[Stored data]

■ ■ ■ ■

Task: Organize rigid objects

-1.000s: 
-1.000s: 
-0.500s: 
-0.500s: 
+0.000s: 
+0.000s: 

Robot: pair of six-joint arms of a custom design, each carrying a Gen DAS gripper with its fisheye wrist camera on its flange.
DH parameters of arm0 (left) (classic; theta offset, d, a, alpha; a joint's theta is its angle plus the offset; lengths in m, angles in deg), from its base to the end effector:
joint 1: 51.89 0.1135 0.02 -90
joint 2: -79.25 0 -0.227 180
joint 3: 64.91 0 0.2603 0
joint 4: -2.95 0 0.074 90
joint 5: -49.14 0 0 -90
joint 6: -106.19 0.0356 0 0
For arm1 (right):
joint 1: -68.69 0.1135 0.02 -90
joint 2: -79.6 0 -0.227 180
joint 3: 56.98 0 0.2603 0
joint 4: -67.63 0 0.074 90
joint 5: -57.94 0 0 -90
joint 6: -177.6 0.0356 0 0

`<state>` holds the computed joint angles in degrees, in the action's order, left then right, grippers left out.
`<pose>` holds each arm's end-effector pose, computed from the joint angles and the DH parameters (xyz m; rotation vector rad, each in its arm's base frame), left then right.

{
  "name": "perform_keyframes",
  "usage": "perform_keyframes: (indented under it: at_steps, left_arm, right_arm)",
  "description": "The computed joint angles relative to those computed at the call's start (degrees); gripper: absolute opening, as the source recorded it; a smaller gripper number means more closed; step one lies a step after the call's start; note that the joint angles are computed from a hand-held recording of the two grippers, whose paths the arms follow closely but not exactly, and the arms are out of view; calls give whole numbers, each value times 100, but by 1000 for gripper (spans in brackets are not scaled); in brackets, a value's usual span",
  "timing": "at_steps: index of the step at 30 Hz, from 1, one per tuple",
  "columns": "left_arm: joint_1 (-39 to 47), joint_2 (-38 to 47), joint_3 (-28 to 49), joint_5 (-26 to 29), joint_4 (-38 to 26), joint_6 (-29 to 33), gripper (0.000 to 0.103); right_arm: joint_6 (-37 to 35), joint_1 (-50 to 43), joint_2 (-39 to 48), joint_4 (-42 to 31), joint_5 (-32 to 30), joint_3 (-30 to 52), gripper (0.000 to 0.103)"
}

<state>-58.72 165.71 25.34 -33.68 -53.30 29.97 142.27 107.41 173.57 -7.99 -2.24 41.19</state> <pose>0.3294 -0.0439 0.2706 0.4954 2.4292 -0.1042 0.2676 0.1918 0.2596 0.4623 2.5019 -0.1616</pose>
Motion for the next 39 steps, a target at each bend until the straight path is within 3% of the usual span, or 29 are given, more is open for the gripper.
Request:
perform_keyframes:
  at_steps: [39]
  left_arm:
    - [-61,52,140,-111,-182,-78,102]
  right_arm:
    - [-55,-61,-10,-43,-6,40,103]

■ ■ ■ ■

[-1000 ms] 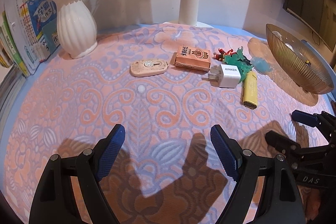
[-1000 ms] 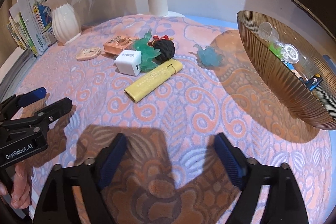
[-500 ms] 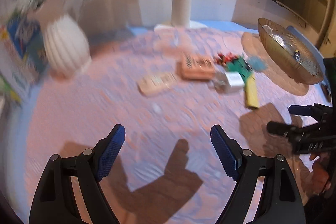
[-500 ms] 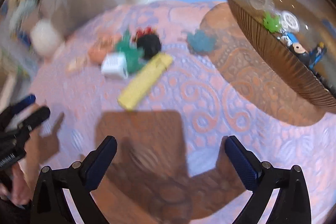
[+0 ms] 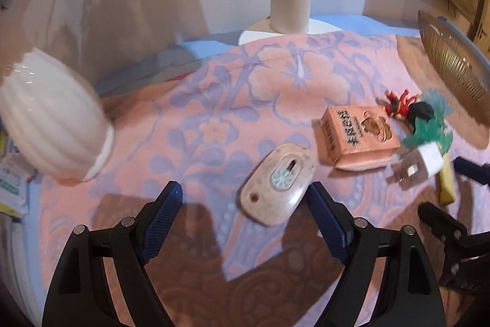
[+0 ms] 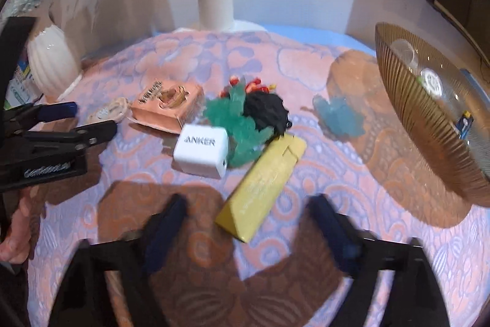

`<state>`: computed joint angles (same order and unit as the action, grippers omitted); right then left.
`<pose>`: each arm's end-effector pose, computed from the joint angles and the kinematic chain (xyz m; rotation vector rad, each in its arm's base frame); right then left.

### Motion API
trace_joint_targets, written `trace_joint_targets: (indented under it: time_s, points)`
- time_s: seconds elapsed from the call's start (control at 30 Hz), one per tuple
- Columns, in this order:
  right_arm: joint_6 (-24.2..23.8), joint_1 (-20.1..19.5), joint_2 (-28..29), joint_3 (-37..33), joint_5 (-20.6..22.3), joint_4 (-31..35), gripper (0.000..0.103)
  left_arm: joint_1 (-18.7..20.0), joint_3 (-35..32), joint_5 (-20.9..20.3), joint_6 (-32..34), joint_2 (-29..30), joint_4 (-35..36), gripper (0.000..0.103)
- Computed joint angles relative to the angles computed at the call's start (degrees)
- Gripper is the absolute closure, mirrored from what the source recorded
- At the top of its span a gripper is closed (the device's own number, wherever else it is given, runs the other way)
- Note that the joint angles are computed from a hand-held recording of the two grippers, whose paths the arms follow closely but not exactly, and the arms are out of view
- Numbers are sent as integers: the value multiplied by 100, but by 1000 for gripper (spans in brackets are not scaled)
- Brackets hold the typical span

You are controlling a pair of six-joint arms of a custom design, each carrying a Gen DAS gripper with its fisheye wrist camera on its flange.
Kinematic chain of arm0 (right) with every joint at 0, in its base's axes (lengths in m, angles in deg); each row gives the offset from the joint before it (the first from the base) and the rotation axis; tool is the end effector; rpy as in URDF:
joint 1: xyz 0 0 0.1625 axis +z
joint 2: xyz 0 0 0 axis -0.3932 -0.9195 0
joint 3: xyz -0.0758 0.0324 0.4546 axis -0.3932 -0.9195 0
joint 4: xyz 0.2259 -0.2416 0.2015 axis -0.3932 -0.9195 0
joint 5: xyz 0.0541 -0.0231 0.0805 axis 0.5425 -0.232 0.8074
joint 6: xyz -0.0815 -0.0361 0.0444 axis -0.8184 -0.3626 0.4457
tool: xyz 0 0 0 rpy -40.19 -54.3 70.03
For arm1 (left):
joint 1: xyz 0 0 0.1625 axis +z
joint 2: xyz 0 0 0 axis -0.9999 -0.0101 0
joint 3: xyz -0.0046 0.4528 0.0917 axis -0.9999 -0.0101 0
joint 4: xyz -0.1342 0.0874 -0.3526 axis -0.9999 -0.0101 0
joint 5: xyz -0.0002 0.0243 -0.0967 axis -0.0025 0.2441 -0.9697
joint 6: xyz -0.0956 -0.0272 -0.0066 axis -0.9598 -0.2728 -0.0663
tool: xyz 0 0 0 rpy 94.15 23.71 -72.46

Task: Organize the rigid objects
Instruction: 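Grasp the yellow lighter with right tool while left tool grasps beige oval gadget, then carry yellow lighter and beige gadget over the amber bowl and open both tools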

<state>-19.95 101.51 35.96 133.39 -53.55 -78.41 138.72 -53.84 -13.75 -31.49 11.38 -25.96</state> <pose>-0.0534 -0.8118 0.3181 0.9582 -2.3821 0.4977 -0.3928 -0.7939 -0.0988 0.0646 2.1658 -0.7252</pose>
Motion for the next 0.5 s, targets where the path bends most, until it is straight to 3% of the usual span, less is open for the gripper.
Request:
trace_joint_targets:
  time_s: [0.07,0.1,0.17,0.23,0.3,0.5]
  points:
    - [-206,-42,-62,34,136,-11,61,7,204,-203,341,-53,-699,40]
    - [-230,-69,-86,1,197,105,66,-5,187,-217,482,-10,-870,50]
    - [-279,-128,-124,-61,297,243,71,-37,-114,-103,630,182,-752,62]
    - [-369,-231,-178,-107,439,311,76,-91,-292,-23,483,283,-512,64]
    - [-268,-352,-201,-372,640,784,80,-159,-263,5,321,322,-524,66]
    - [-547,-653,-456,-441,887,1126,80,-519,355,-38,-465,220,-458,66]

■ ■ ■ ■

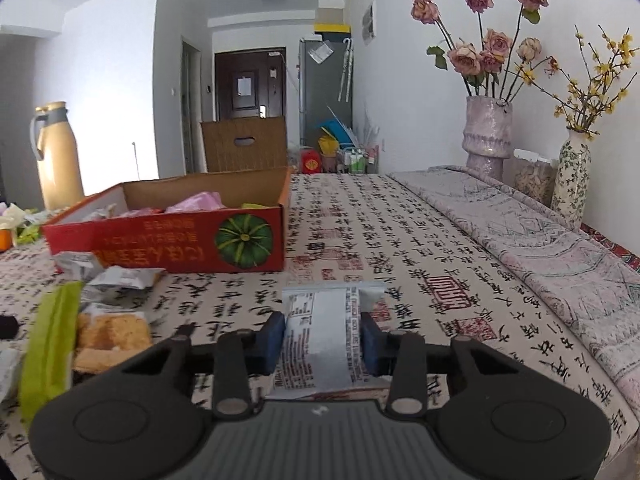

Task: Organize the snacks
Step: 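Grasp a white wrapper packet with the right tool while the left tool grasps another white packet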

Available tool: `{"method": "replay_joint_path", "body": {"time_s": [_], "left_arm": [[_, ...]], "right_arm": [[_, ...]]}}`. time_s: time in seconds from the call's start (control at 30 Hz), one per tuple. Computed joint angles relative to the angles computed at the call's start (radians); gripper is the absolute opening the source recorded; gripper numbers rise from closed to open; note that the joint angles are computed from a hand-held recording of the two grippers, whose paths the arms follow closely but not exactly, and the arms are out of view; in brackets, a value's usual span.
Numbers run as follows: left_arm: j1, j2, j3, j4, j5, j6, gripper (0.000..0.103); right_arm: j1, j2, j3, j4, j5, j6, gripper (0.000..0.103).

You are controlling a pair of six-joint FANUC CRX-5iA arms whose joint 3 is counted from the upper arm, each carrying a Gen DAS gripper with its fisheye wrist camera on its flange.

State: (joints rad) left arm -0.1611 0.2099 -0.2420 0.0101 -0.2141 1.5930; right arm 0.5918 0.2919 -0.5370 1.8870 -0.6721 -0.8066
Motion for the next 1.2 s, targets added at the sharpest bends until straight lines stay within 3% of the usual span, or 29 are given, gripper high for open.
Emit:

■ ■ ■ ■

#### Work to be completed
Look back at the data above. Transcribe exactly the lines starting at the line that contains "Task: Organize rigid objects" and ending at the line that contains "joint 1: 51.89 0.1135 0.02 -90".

#### Expected answer
Task: Organize rigid objects

-1.000s: 
-1.000s: 
-0.500s: 
-0.500s: 
+0.000s: 
+0.000s: 

Robot: pair of six-joint arms of a custom design, each carrying a Gen DAS gripper with its fisheye wrist camera on its flange.
DH parameters of arm0 (left) (classic; theta offset, d, a, alpha; a joint's theta is its angle plus the offset; lengths in m, angles in deg), from its base to the end effector:
joint 1: 51.89 0.1135 0.02 -90

There's no more to the output.